The Object at Hand
All but two of 104,960 sovereigns from a learned Englishman with no birthright were reminted here to fund the kind of institution he had in mind
- By Edwards Park
- Smithsonian magazine, May 1996, Subscribe
Their value isn't intrinsic: after all, they are merely two British gold sovereigns, with Queen Victoria as a teenager on one side, the royal coat of arms on the other. About the size of a nickel, they were worth only a pound sterling each a century and a half ago when they were in circulation. But to the Smithsonian, which keeps them in its National Numismatic Collection (one is now traveling with the "America's Smithsonian" exhibition), they have a significance beyond any monetary value.
The story begins in 1826 with the writing of a will by an Englishman named James Smithson. Born in 1765 and educated at Oxford, Smithson studied chemistry and mineralogy and became a notable amateur scientist. He chemically analyzed minerals and plants, and was the first to distinguish between zinc carbonate and zinc silicate, both then called calamine. Since 1832, zinc carbonate has been known as smithsonite. In 1787, only a year out of college, he was elected to the Royal Society of London "for Improving Natural Knowledge."
Smithson was also a highborn bastard, and a man with ambitions as well as a large grievance. His father was a wealthy Yorkshire baronet who became the Duke of Northumberland. His mother was a descendant of Henry VII. Alas, because these two illustrious parents never got married — at least to each other — James Smithson had no chance of inheriting his father's title, fortune or dukedom. The fact continued to rankle. One of Smithson's lifelong aims became the spread of knowledge, which, he said, allows learned people to "see a lot where others see nothing." He wanted, he wrote, to ensure that the Smithson name would "live in the memory of man."
Eventually he inherited a good deal of money, mainly from his mother, and decided to leave it all to his illegitimate 20-year-old nephew — but with a remarkable stipulation attached. If the nephew died childless, the fortune would go toward "an Establishment for the increase & diffusion of knowledge among men." Not in England. Not at all. Smithson was not about to do that. The money was to go to the United States of America. The eventual result was the Smithsonian Institution. ("From Smithson to Smithsonian: The Birth of an Institution," a show organized by the Smithsonian Institution Libraries, tells the whole story.

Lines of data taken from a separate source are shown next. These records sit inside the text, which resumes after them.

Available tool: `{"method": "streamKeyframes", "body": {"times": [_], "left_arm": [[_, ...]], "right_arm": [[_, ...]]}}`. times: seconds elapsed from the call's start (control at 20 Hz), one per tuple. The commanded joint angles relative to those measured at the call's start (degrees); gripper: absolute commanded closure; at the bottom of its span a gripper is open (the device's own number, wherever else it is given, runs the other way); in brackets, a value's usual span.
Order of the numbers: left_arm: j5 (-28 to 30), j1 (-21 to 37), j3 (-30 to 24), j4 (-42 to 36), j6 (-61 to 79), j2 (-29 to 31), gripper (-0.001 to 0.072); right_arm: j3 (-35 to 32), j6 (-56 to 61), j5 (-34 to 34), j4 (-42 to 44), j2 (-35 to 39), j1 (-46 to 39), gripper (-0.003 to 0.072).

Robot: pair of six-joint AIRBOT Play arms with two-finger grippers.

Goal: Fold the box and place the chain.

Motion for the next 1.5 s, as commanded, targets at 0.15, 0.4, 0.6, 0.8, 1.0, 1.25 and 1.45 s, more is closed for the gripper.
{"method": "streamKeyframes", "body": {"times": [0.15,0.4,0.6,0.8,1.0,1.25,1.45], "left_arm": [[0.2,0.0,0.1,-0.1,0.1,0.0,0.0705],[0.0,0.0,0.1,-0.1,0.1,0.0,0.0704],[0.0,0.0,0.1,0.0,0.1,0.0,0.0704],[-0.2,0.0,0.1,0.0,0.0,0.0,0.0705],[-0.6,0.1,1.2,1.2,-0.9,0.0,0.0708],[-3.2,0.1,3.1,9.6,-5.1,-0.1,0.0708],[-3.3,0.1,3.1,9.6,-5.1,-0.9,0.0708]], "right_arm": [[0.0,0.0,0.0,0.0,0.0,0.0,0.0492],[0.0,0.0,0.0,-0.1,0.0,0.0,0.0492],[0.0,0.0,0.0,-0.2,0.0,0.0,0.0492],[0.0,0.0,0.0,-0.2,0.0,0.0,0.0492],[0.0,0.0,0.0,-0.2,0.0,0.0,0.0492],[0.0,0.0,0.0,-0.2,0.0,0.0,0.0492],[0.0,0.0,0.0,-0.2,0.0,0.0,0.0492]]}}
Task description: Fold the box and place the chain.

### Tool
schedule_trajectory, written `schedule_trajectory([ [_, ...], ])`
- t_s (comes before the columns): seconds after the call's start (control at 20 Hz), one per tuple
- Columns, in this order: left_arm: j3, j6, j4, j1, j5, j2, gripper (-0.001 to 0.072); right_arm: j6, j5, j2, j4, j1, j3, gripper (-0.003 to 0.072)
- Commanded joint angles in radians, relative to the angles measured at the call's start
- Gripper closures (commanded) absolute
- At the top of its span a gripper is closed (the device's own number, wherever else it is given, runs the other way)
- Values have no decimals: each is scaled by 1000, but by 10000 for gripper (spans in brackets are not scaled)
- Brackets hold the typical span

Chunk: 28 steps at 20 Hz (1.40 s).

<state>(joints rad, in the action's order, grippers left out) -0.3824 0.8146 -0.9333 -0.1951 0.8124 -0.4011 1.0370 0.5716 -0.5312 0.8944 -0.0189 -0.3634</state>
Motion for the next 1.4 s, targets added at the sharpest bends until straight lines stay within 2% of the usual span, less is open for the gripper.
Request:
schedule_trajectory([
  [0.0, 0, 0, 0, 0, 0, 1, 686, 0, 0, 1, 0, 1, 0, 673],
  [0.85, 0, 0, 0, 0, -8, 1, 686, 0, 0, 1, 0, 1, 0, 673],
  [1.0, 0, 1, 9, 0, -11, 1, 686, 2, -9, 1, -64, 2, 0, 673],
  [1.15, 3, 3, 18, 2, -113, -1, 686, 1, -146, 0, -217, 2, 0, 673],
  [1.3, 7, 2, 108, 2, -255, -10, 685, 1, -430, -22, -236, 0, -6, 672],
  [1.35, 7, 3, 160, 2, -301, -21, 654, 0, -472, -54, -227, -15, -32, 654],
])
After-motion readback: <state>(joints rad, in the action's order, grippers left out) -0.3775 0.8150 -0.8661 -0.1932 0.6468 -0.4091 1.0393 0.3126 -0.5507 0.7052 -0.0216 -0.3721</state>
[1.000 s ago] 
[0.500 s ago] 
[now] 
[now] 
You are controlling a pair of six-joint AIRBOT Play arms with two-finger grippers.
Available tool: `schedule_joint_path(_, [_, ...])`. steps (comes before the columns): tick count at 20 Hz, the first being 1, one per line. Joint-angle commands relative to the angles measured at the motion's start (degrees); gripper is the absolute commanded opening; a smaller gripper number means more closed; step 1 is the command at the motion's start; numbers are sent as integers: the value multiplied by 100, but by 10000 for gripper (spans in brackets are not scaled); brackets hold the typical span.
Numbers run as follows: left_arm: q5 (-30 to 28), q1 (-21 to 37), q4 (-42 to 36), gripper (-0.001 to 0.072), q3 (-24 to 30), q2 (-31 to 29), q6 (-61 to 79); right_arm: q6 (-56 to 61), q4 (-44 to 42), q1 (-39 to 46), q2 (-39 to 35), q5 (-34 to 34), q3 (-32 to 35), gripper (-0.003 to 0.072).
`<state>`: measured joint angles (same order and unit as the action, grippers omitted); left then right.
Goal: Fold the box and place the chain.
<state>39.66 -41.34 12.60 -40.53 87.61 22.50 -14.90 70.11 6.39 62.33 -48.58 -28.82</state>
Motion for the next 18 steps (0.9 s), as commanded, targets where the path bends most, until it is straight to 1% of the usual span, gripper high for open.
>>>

It opens July 2 and runs through the rest of the year at the National Museum of American History.)
James Smithson died at 64, in 1829, three years after making the will. The nephew died, childless, six years later. Shortly thereafter, word of the Smithson will reached President Andrew Jackson and Congress. At first, there were doubts about accepting any money at all from Great Britain, a country still seen by many Americans as a bully and a territorial threat. The will seemed pretty vague, too. "Increase and diffusion of knowledge" sounded all right. After all, George Washington himself, in his "Farewell Address" to the nation, had asked his countrymen to promote "institutions for the general diffusion of knowledge." But what kind of an institution would we have to create, anyway? A few Congressmen suggested we not bother with it at all. Otherwise, one complained, "every whippersnapper vaga-bond would send a gift to the United States in order to immortalize his name."
Nevertheless, in July 1836 Congress voted to accept the Smithson bequest. Richard Rush was dispatched to London to get it. A diplomat, recent Vice Presidential candidate and son of the eminent Dr. Benjamin Rush — a signer of the Declaration of Independence — Rush seemed a perfect Galahad to snatch Smithson's bequest from the toils of England's notoriously slow-moving Court of Chancery.
Rush was soon embroiled in British red tape, fighting off assorted claims on Smithson's will. After two years it looked as if he might have to face a decade or so of legal thumb-twiddling. Then, suddenly, with a little backstairs help from a Dickensian law firm — Clark, Fynmore & Fladgate, Solicitors of Craven Street — the Smithson bequest got jumped ahead of some 800 other cases. On May 9, 1838, the court turned over Smithson's fortune to Rush. It came to 92,635 pounds, 18 shillings and ninepence. Rush still had to pay off one family claimant — Madame de la Batut, mother of Smithson's nephew — who got £5,015. That left roughly £87,620 to be converted from stocks and annuities (called "Consols") into hard cash. Paper transactions were so unreliable in those days that Rush decided the best way of bringing the money home to America was in British gold sovereigns.
He wisely waited to sell at the top of the market. "Consols had not brought so high a price for nearly eight years," he wrote home cheerfully on June 13, 1838. There were storage and packing charges, of course, legal fees, insurance and a sales commission of about £800. Small change in the amount of eight shillings and sevenpence was carefully placed in the last bag of gold. In the end Rush was able to put 104,960 sovereigns aboard the packet ship Mediator, bound for New York. Each sovereign weighed about eight grams. They were stuffed into 105 sacks (cost: sixpence apiece), each sack holding 1,000 gold sovereigns (except for one with 960). They were packed into 11 boxes, 10 sacks to the box, each box weighing 187 pounds. The lot was simply addressed to "the United States."